# WORK REQUEST
Once you reach the line with "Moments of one", copy it and every line after it exactly, up to the end of the data. Omit the pictures.
=== COLLECTED DATA ===
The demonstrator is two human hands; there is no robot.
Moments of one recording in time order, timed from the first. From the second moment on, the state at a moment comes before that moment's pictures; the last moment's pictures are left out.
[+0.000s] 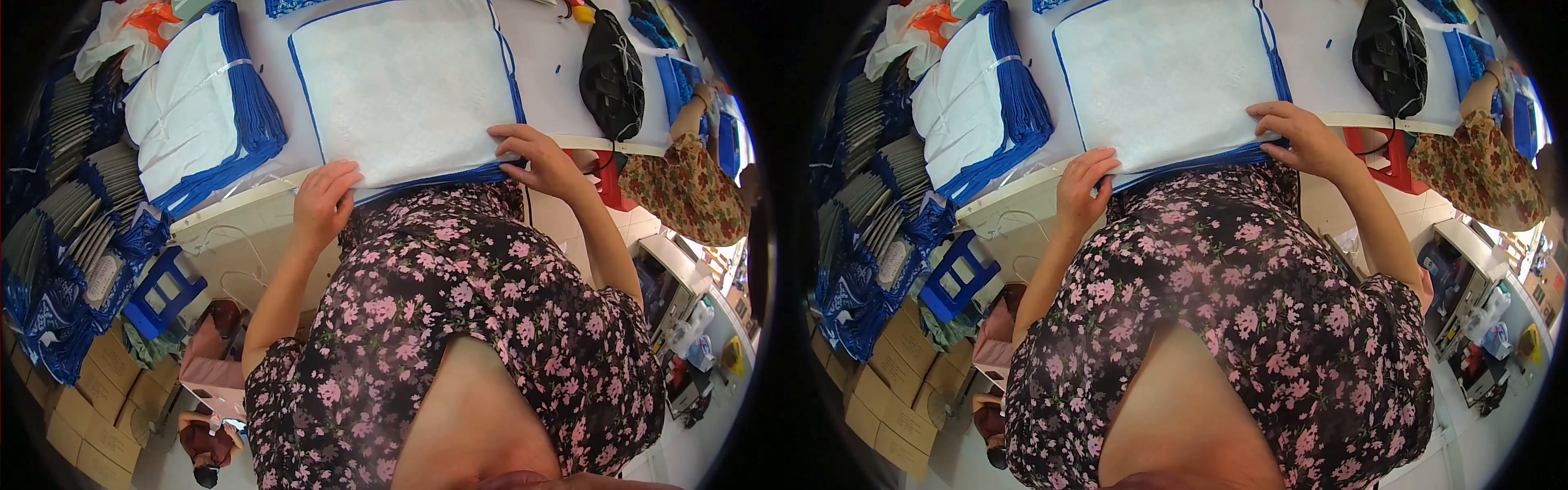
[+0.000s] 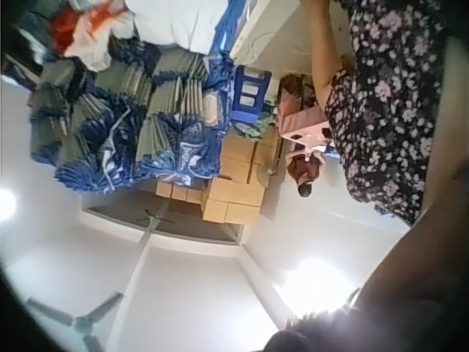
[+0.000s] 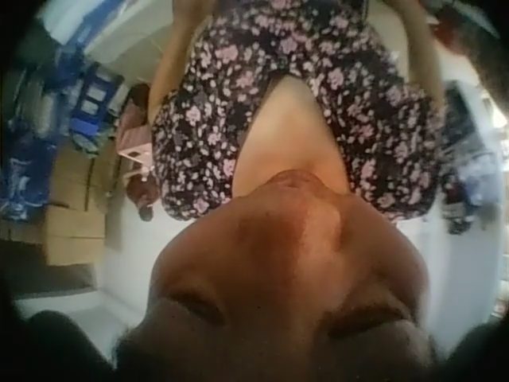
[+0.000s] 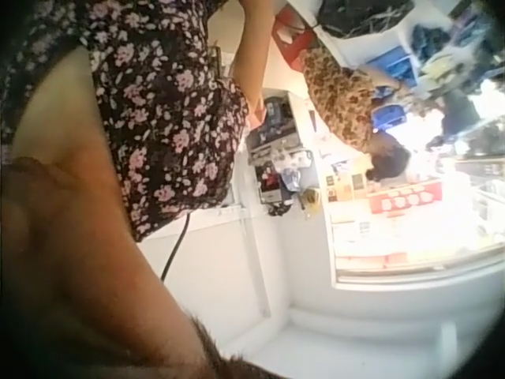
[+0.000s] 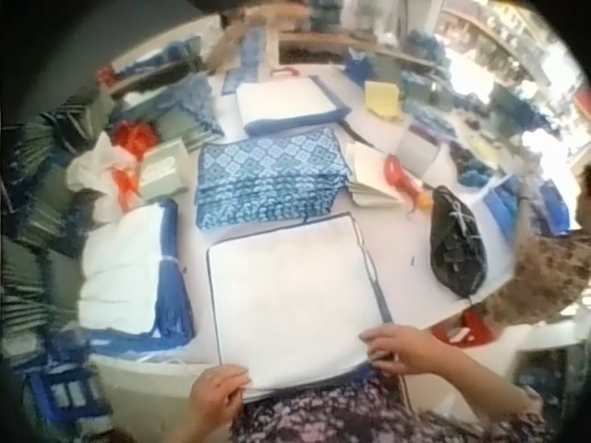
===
# ANSWER TO THIS PROBLEM
Moments of one recording in time order, timed from the first. From the second moment on, the state at a moment comes before that moment's pictures; the last moment's pictures are left out.
[+0.000s] 
[+0.000s] 
[+0.000s] 
[+0.000s] 
[+0.000s] 

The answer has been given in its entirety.